The UK government has enlisted Palantir, a US big data firm founded by Peter Thiel, and Faculty, a startup that specializes in professional data science strategy, software and skills training to combat the spread of COVID-19. While this may mobilize concern about privacy issues, it should be noted that collecting big data including private health data from the general population is necessary for governments to make informed decisions on how to halt the spread of COVID-19, discern which members of society are most vulnerable, and learn which treatment options are the most effective.
Palantir understands there is cause for concern with user privacy which is why they released an outline of their best practices for using data during a crisis. Palantir stated: “Knowing how to competently apply data science to the right set of problems will serve as a critical asset for augmenting and enhancing comprehensive strategies to battle this public health crisis”, this is undeniably true.
They also stated the following which is an acknowledgment of the precarious risk society embarks upon accessing this type of big data sharing: “Rich data sources often inspire unanticipated — even rogue — analyses. Establish and enforce collective ground rules on how the data should be used and who should have what levels of access to, and use of, data. Misuse of data can result in public mistrust in institutions. Even the most well-meaning of problem solvers sometimes are blinded to the risks of the solutions they create.”
What type of data is the UK government collecting? Currently, the appropriate data which is needed to tackle the COVID-19 challenge. As reported by Guardian, current anonymized data includes gender, protected health information, Covid-19 test results, the contents of people’s calls to the National Health Service (NHS), health advice line 111 and clinical information about those in intensive care.

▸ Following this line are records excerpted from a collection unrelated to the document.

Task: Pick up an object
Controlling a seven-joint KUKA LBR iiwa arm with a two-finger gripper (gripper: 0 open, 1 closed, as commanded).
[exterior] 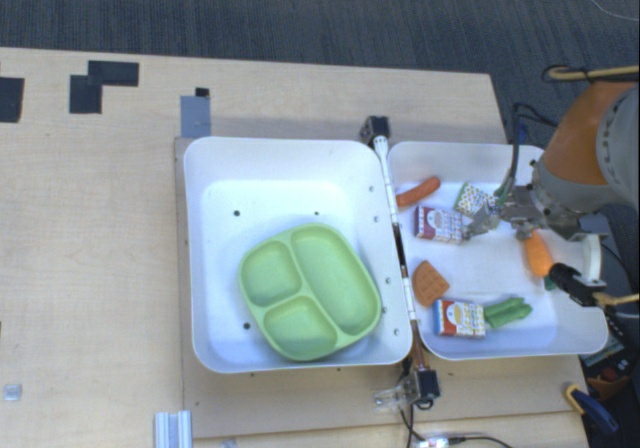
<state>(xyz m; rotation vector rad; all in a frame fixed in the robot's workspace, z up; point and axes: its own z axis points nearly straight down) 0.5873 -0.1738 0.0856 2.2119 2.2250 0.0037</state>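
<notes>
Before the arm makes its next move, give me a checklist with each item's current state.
1. Pincer inside the right white bin: ok, it sits low among the objects.
2. Object between the fingers: cannot tell, fingertips too small to read.
3. Nearest target: ok, the small white-and-red carton lies just left of the pincer, with a crumpled patterned packet above it.
4. Crowding: not ok, the orange carrot-shaped toy lies close beside the wrist.
5. Other items apart: ok, the red sausage-shaped toy, orange flat wedge and green pea-pod toy lie apart from the pincer.
</notes>
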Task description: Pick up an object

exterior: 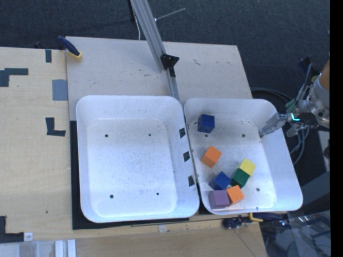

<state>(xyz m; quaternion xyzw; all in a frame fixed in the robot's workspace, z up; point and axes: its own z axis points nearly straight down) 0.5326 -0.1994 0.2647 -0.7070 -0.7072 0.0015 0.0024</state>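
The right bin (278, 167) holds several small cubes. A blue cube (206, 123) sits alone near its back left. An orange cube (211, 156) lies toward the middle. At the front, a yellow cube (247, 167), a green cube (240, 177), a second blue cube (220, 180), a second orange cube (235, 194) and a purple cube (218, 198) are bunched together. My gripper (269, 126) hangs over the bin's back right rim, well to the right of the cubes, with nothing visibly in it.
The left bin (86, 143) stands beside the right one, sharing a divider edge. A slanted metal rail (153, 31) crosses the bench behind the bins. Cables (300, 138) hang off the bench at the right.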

While data privacy should be anonymized so it can never be traced to a specific individual, we need this data for machine learning systems to analyze. Deep learning systems use this type of big data to identify patterns, and data points which are overlooked by humans. Something as trivial as gender, may reveal important insights, an example could be that diabetic men are a more vulnerable segment of the population than diabetic women. Certain treatment options may work better for different age groups, genders, genetic backgrounds, etc.
Instead of being vilified we should give the UK government the benefit of the doubt. This type of data collecting, and data sharing efforts by all facets of the health care system, is something that should be maintained for the long-term. This could serve us in the future for both fighting future pandemics, as well as regular health issues, cancer, and other physiological ailments.

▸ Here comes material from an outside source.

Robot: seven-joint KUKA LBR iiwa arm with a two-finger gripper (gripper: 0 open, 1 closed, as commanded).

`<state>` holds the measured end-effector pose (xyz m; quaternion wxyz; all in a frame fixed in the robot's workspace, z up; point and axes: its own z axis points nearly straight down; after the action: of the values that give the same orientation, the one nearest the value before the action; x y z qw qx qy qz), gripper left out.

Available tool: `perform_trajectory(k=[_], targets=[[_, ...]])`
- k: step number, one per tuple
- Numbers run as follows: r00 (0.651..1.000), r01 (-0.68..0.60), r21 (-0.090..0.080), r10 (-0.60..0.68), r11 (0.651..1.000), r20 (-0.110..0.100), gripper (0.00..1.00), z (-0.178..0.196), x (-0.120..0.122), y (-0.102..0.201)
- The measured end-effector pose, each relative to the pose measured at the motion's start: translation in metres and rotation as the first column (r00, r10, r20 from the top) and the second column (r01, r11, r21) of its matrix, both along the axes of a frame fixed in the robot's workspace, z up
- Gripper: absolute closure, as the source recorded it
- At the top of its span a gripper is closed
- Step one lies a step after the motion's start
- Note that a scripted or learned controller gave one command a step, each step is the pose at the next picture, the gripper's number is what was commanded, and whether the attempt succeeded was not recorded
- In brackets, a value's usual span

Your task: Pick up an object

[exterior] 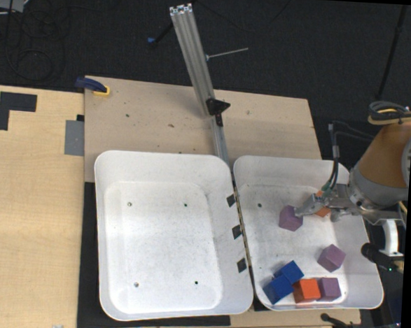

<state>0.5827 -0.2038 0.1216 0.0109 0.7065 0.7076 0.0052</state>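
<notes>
1. The grey arm with its orange band reaches in from the right, and its end effector [320,206] hangs low over the right bin [261,172], in that bin's upper right part.

2. A purple block [290,218] lies just beside the end effector, to its left and slightly toward the camera. This is the nearest object and, by judgement, the likeliest target. Whether the two touch cannot be settled from above.

3. A small orange patch shows at the end effector's tip; it may be part of the tool or a small object, and the picture is too coarse to decide.

4. Whether the end effector is released or clenched cannot be told; nothing is clearly held.

5. The purple block looks roughly cubic, slightly turned against the bin's walls, so it offers no marked long axis; a grasp would probably depend more on squaring to its faces.

6. A second purple block [331,257] sits nearer the camera, apart from the first. Along the bin's near wall a cluster rests close together: a blue block [283,280], an orange block [307,290] and a third purple block [330,288].

7. The left bin [114,167] stands alongside on the surface [34,204].

8. The coming move, as judged here, calls for a short shift leftward and toward the camera.
</notes>
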Motion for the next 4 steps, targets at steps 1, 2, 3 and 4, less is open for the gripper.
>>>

Currently, the project uses a “pseudo NHS number” to cross-match large datasets, including a master patient index, an existing NHS resource that uses “social marketing data” to segment the British population into different “types” at the household level. While it remains to be seen if this is the most effective data distribution method, we do have concerns with some aspects of the data collection process.
Currently, phone location data is being collected. While narrowing down the data to a postal code may be appropriate, it is unnecessary to directly pinpoint the exact source of the phone call, as this information cannot be anonymized or randomized. This could cause sick individuals to fear using the phoneline which may result in unnecessary deaths from those who most need help.

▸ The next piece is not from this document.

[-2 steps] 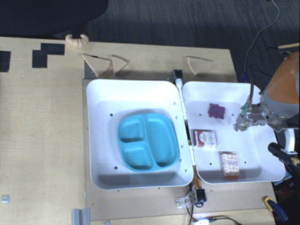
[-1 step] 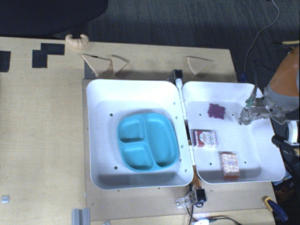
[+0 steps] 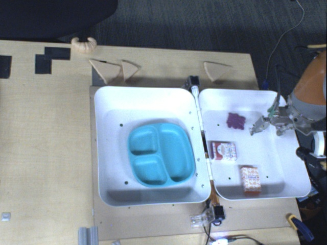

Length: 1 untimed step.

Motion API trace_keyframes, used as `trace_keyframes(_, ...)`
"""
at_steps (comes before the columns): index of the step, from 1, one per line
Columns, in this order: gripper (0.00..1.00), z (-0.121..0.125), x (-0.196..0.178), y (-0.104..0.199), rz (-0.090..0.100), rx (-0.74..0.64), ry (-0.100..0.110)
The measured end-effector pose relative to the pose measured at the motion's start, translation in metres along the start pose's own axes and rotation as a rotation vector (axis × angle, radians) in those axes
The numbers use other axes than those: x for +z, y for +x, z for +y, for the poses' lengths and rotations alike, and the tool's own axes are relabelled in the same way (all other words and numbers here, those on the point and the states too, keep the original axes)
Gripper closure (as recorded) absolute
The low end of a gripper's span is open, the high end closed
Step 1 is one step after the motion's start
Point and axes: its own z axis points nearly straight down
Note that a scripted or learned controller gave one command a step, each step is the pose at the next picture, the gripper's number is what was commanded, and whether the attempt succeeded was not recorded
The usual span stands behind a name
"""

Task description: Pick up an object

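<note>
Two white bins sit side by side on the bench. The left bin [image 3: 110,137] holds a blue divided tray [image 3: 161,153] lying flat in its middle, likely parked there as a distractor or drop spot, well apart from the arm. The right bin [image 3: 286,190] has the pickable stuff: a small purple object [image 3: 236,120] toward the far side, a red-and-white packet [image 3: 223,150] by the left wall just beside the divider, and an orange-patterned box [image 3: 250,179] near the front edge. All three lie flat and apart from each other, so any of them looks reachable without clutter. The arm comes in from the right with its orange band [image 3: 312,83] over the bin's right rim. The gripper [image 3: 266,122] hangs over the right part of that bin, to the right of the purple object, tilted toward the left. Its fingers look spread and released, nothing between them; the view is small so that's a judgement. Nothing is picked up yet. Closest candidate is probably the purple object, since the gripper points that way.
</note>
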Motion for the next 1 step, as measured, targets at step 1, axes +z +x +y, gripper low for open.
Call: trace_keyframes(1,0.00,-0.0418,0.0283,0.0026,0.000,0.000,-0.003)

British citizens should be alarmed regarding the phone location datapoint which is unnecessary to effectively train a deep learning algorithm but can be directly used to track an individual.
Should the UK government continue in its path to collect this type of big data, and fix the issues outlined above, as well as other privacy/user rights issues of which we are unaware of, it may be appropriate for the UK to enlist the assistance of the European Union to gather similar datapoints from their respective populations. After all, how deep learning works is the more data that is collected, the more effective the algorithm. This would go a long way in bridging nations after the closure of international borders.
We urge careful analysis, and the assistance of a non-profit entity to ensure that the UK government does not abuse the information it gathers. Nonetheless, it should be acknowledged that this is an important step towards fighting COVID-19.